I wish the story ended at this point. But it doesn’t! How should I store the description of the algorithm? I don’t expect I’ll be able to read PDF documents in the year 2033. Their semantics are way complex, more so than the JPEG format. You’d have to record the semantics of Truetype fonts, or whatever, in order to display them in the future. Postscript is no better. The Postscript reference manual which gives an english-language description of the format/language is over an inch thick.

ASCII or UTF-8 is going to be a good bet. I think we’ll still be able to read that in the future. I probably want to include some mathematical formulae, so maybe I need some mathematical markup too. It begins to sound like XML.

So that’s the next 30 years sorted out. What I wanted my data to last for 3000 years? Can you store information which transcends changes in language, notation and cultures?

New Job!

I’ll shortly be leaving Voxar, after five years there. In September I’ll be starting at Ergnosis. They’re a Bristol-based company, but I’ll still be living in Edinburgh and will be telecommuting most of the time. I’m very excited to be joining them, although I’m a bit nervous to see how I deal with home-working over a long period of time. This means that I’ll finally be spending my paid-work hours on making better development tools! Joy! 🙂

This happy event is connected to the blogging world in two ways. Firstly, I initially discovered the company via James Robertson’s Smalltalk blog. Secondly, my own blog streamlined the interview process. It let the guys at Ergnosis see what kind of stuff I’m interested in, and get an idea of my views on life and software tools. When I started writing this blog, my intention was to capture some notes on the stuff I’m thinking about. I was also aware that it could act as a sort of “professional biography”. I had no idea that, three months after starting writing it, I’d be switching to a new job!

Scribbling in the margins

Reference books, like “Java in a Nutshell” are so yesterday! We should be downloading secure digital content which augments our development environment. Most “nutshell”-like books are just annotated reference manuals some comments and examples in additional to the raw reference material. Well, I’d like to have my reference material hyperlinked and embedded in my development environment so it’s available in context, and therefore I’d also like the additional commentary to be embedded in my development environment too. Sun might supply the raw API documentation, and then third-parties like O’reilly could supply useful annotations. But let’s not have it on paper …

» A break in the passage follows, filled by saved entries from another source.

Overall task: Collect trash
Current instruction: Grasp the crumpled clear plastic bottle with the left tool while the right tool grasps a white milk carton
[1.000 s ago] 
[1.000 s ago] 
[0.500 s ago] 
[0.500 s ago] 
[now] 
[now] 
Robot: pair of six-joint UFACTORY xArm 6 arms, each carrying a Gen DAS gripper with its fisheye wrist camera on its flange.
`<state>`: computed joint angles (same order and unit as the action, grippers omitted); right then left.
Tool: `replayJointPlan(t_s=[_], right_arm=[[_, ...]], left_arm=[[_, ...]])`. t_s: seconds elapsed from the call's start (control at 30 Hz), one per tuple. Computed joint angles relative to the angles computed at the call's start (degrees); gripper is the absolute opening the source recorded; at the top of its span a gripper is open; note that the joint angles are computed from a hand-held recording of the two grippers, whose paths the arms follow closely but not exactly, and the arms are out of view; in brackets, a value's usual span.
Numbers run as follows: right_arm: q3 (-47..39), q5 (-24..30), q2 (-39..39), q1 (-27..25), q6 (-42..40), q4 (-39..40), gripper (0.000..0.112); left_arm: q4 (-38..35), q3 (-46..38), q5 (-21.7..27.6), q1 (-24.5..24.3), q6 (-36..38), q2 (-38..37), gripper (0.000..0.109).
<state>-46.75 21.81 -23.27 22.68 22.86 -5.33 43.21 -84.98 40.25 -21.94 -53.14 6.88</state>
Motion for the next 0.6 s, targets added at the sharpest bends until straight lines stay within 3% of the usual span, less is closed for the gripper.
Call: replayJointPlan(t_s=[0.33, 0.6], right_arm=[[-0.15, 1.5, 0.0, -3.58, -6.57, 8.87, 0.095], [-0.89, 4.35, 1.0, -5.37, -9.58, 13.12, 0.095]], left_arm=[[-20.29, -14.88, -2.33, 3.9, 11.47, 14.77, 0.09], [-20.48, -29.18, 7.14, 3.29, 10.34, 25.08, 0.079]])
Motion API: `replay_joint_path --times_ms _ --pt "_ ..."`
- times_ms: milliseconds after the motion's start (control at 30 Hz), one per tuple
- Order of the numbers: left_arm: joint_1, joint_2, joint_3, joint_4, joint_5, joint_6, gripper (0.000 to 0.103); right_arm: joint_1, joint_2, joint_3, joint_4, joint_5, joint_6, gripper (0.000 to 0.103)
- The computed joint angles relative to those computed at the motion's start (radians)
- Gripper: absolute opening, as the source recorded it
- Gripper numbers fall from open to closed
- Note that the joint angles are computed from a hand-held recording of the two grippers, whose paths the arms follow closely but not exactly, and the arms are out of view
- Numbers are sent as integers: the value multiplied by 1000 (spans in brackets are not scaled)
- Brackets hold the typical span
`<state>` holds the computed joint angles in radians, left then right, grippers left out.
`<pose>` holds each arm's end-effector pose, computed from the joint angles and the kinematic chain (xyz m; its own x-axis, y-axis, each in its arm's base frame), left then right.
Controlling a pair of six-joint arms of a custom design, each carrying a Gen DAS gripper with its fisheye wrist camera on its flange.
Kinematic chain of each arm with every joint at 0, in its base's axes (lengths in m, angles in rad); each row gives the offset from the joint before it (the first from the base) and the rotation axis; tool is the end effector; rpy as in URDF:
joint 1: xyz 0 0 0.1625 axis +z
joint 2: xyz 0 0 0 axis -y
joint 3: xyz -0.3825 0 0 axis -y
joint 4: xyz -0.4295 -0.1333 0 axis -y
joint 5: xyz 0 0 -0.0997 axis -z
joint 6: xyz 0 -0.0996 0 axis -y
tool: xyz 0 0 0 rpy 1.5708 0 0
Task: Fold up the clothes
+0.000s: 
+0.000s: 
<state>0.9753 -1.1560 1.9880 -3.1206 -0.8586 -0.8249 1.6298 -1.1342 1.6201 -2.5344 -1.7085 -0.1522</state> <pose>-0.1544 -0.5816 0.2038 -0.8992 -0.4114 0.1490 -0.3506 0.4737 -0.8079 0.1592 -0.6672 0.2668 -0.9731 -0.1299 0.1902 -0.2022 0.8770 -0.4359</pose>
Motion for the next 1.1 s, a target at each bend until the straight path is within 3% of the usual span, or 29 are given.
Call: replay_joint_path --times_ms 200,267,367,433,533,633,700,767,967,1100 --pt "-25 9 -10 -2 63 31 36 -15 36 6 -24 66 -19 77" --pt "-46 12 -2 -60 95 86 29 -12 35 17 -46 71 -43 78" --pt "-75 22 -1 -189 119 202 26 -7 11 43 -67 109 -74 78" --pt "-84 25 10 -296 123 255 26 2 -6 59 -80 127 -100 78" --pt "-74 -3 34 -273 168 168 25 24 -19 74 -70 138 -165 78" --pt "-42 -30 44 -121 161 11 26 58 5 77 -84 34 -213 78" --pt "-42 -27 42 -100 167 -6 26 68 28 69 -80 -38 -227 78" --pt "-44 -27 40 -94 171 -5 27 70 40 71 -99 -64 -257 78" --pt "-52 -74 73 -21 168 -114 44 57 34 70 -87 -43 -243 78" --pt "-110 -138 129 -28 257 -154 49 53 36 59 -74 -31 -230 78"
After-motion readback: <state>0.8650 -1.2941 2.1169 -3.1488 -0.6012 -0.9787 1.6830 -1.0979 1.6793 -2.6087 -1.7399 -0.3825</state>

Now I want electronic margins to scribble in. Why is API documentation usually treated as read-only? I’m much more efficient when I’m using a highly personalized development environment. But most development environments won’t let me scribble on the API docs. It’s like the system assumes that the docs are the pinnacle of perfection and therefore don’t need to be altered. I can imagine that the margin notes from an experienced programmer would be worth their weight in gold.

Exploring the blogsphere

James Robertson blogs about the way which his RSS reader has changed the way he consumes information. I’ve found exactly the same thing over the past few months. I can’t remember who it was that described the blog world as “like usenet, without the boring people”.

I find that the best way to find new interesting blogs is to assume that “X thinks Y’s blog is good” is transitive. So, I end up collecting new RSS feeds because they’ve been linked from one of my current feeds, or because they’re on the blogroll of a feed. I don’t always stick with them in the long term though. So, it’d be nice if an RSS reader could package up this behaviour somehow. Maybe you’d have a “Suggest five new feeds for me” feature? But an automated system would require metadata on each blog page to direct you to the RSS feed for that blog. This would let a program chase links between blogs and get to the RSS easily. I don’t know if that meta-information exists today.